**PROBLEM TO SOLVE**
Retype all of the data shown below, keeping every character the same.

BEGIN

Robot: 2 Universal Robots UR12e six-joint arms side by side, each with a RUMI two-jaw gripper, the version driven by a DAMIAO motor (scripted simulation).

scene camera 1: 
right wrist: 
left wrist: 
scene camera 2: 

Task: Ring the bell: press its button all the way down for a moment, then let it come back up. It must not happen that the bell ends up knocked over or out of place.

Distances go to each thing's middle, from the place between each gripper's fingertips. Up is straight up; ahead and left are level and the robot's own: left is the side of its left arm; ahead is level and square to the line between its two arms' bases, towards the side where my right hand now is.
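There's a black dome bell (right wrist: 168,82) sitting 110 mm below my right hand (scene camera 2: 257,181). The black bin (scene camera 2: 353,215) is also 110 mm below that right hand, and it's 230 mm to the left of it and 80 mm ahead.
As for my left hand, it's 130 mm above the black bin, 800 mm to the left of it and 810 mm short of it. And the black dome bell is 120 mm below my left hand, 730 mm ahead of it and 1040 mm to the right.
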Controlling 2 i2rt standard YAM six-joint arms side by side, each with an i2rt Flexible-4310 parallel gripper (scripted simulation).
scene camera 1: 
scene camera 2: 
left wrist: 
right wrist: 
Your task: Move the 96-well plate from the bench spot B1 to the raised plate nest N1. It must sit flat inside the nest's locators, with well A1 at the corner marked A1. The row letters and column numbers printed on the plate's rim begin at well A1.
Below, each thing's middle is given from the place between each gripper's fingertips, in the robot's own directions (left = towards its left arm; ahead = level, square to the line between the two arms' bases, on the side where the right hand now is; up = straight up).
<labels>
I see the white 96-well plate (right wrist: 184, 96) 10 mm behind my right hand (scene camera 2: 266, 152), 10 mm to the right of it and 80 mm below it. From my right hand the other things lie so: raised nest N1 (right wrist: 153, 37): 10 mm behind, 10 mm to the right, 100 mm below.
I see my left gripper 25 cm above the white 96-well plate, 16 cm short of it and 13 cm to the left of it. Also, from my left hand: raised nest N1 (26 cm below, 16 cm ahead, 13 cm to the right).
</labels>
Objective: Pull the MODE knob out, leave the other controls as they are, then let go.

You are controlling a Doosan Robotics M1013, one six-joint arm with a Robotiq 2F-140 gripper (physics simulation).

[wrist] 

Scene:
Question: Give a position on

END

**REPLY TO THE EXERCISE**
Robot: 2 Universal Robots UR12e six-joint arms side by side, each with a RUMI two-jaw gripper, the version driven by a DAMIAO motor (scripted simulation).

scene camera 1: 
right wrist: 
left wrist: 
scene camera 2: 

Task: Ring the bell: press its button all the way down for a moment, then let it come back up. It must not happen that the bell ends up knocked over or out of place.

Distances go to each thing's middle, from the place between each gripper's fingertips. Up is straight up; ahead and left are level and the robot's own: left is the side of its left arm; ahead is level and square to the line between its two arms' bases, towards the side where my right hand now is.
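There's a black dome bell (right wrist: 168,82) sitting 110 mm below my right hand (scene camera 2: 257,181). The black bin (scene camera 2: 353,215) is also 110 mm below that right hand, and it's 230 mm to the left of it and 80 mm ahead.
As for my left hand, it's 130 mm above the black bin, 800 mm to the left of it and 810 mm short of it. And the black dome bell is 120 mm below my left hand, 730 mm ahead of it and 1040 mm to the right.
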Controlling 2 i2rt standard YAM six-joint arms side by side, each with an i2rt Flexible-4310 parallel gripper (scripted simulation).
scene camera 1: 
scene camera 2: 
left wrist: 
right wrist: 
Your task: Move the 96-well plate from the bench spot B1 to the raised plate nest N1. It must sit flat inside the nest's locators, with well A1 at the corner marked A1. The row letters and column numbers printed on the plate's rim begin at well A1.
Below, each thing's middle is given from the place between each gripper's fingertips, in the robot's own directions (left = towards its left arm; ahead = level, square to the line between the two arms' bases, on the side where the right hand now is; up = straight up).
<labels>
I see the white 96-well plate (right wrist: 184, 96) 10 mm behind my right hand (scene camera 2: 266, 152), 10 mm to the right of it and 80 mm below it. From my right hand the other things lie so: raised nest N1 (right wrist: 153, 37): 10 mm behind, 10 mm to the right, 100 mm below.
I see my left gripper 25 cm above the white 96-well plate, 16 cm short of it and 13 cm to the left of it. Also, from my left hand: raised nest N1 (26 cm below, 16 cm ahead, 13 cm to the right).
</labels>
Objective: Pull the MODE knob out, leave the other controls as they are, then let go.

You are controlling a Doosan Robotics M1013, one six-joint arm with a Robotiq 2F-140 gripper (physics simulation).

[wrist] 

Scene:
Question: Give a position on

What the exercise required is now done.